* **What the task requires**
Go line by line through the records below. Copy whichever lines contain the string "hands".

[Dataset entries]
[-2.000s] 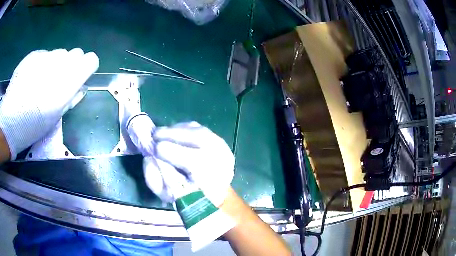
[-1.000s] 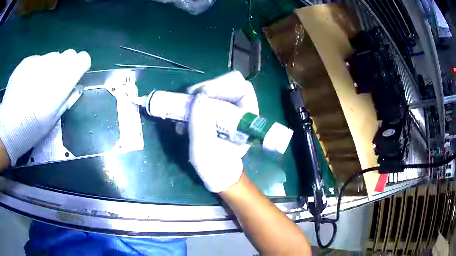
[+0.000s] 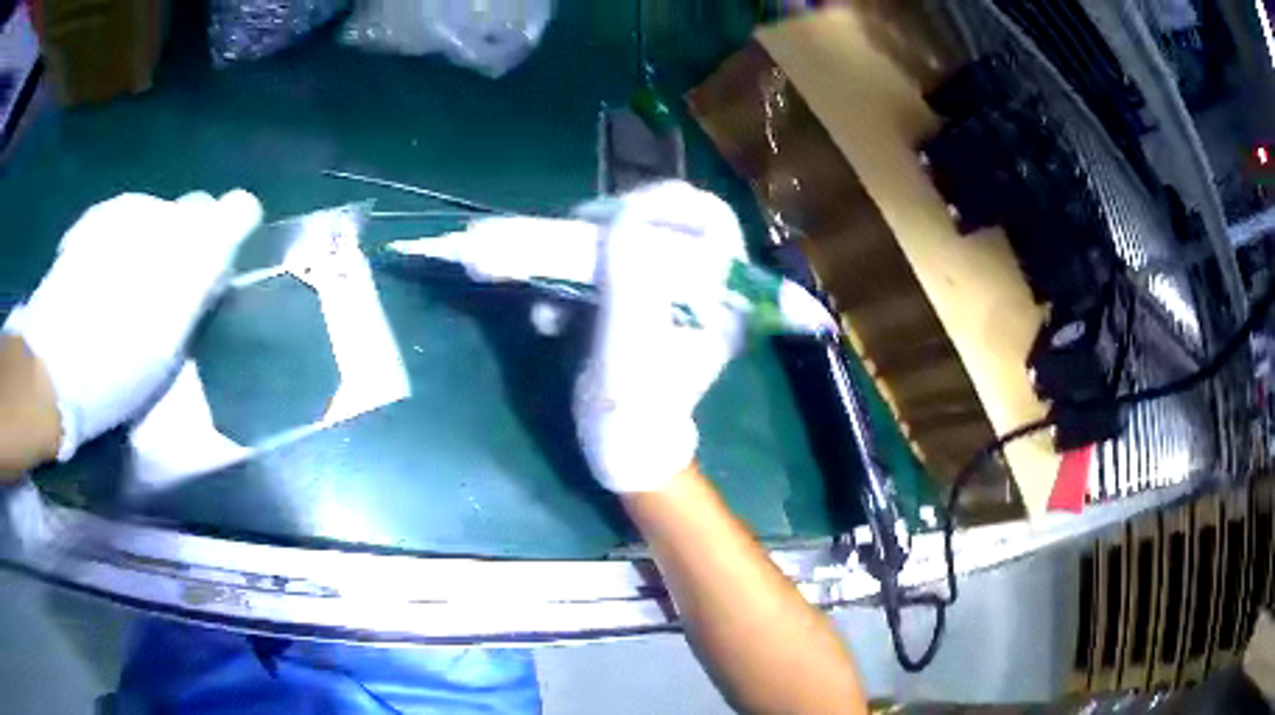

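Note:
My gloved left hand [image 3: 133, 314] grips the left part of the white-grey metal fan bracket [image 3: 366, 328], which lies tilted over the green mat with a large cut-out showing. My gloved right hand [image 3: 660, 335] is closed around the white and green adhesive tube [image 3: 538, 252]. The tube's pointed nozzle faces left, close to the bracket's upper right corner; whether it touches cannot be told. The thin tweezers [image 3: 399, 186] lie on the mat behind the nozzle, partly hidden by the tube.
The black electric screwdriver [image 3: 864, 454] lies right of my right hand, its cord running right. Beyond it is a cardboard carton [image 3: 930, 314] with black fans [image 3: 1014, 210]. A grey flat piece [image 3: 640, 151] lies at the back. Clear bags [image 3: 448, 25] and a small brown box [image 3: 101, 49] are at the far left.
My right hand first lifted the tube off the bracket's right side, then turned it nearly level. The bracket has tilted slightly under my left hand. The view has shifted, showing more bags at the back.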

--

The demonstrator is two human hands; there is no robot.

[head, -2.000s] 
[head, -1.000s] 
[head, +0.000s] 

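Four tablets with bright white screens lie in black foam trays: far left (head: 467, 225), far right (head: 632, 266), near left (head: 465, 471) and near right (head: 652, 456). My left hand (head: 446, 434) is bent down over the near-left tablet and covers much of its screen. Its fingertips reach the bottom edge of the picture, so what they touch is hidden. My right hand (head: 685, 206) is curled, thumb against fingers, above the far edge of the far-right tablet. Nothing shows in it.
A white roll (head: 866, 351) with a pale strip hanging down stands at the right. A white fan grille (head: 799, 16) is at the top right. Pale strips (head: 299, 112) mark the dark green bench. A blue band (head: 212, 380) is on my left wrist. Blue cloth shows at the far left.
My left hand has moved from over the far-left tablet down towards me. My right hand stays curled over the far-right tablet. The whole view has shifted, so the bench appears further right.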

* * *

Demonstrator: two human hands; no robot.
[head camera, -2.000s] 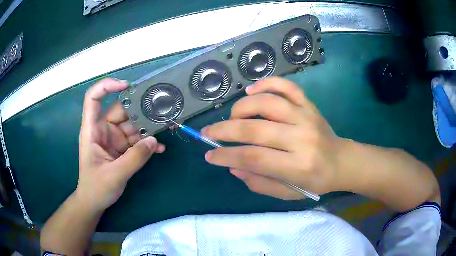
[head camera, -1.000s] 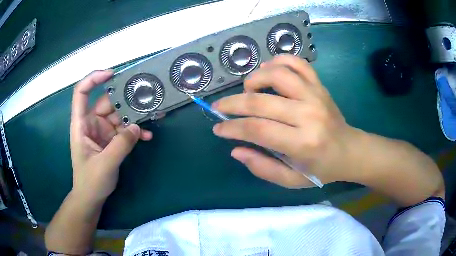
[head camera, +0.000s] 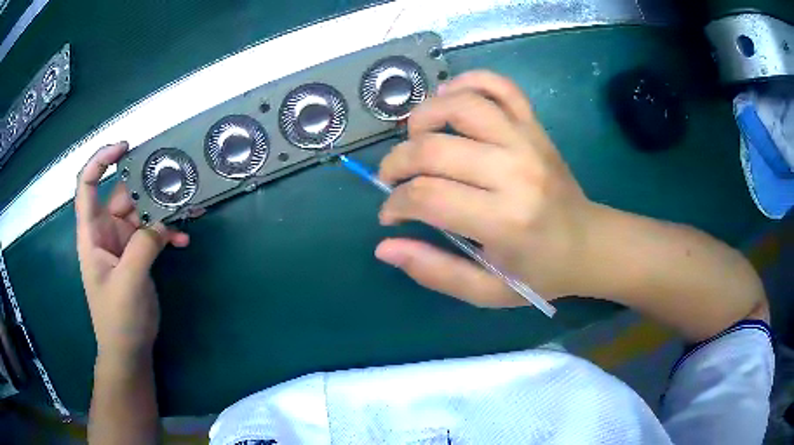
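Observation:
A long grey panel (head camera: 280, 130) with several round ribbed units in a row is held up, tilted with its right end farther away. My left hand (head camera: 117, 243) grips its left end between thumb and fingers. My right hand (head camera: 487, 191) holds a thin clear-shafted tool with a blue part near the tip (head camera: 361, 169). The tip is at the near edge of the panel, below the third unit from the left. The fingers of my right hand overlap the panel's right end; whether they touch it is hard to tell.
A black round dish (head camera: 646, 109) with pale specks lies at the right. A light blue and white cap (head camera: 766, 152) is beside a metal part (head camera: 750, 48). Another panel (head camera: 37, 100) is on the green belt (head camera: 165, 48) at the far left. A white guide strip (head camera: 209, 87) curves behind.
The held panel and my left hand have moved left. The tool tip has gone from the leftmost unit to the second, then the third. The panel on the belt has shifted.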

* **Completed exercise**
The demonstrator is two human hands; there is no robot.
Demonstrator: two human hands; no robot.

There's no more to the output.